The group checked 2 different gene therapy methods for recovering the practical gene in brain tissue. Both approaches effectively increased TCF4 levels, and in doing so, remedied Pitt-Hopkins Syndrome phenotypes at molecular, cellular, and electrophysiological scales.
” The fact that we can correct this one gene and the whole neural system restores itself, even at a functional level, is incredible,” said Muotri.
Muotri notes that these genetic interventions happened at a prenatal stage of brain development, whereas in a clinical setting, kids would receive their diagnosis and treatment a few years later on. Therefore, clinical trials should initially verify whether a later intervention is efficient and still safe. The team is currently enhancing their just recently accredited gene treatment tools in preparation for such a trial, in which back injections of the genetic vector would hopefully recover TCF4 function in the brain.
” For these kids and their liked ones, any improvements in motor-cognitive function and quality of life would be worth the try,” Muotri stated.
” What is really exceptional about this work is that these researchers are going beyond the laboratory and working hard to make these findings translatable to the clinic,” said Audrey Davidow, president of the Pitt Hopkins Research Foundation. “This is so much more than an excellent academic paper; its a true step of what well-practiced science can accomplish to hopefully alter human lives for the better.”.
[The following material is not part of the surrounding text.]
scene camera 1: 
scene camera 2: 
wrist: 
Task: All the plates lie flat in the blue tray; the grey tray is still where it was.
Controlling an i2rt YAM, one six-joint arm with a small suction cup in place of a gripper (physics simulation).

Recommendation: “Transcription Factor 4 loss-of-function is associated with deficits in progenitor proliferation and cortical nerve cell content” by Fabio Papes, Antonio P. Camargo, Janaina S. de Souza, Vinicius M. A. Carvalho, Ryan A. Szeto, Erin LaMontagne, José R. Teixeira, Simoni H. Avansini, Sandra M. Sánchez-Sánchez, Thiago S. Nakahara, Carolina N. Santo, Wei Wu, Hang Yao, Barbara M. P. Araújo, Paulo E. N. F. Velho, Gabriel G. Haddad and Alysson R. Muotri, 2 May 2022, Nature Communications.DOI: 10.1038/ s41467-022-29942-w.
Co-authors consist of: Janaina S. de Souza, Ryan A. Szeto, Erin LaMontagne, Simoni H. Avansini, Sandra M. Sanchez-Sanchez, Wei Wu, Hang Yao and Gabriel Haddad at UC San Diego; Antonio P. Camargo, Vinicius M. A. Carvalho, Jose R. Teixeira, Thiago S. Nakahara, Carolina N. Santo, Barbara M. P. Araujo and Paulo E. N. F. Velho at the University of Campinas.
This work was funded, in part, by the National Institutes of Health (grant R01 MH123828), the Pitt Hopkins Research Foundation, the Sao Paulo Research Foundation (grants 2020/11451 -7, 2018/03613 -7, 2018/04240 -0) and the U.S. Department of Energy Joint Genome Institute (DE-AC02-05CH11231).
Disclosures: Alysson R. Muotri is the co-founder of and has an equity interest in TISMOO, a company devoted to genetic analysis and human brain organogenesis.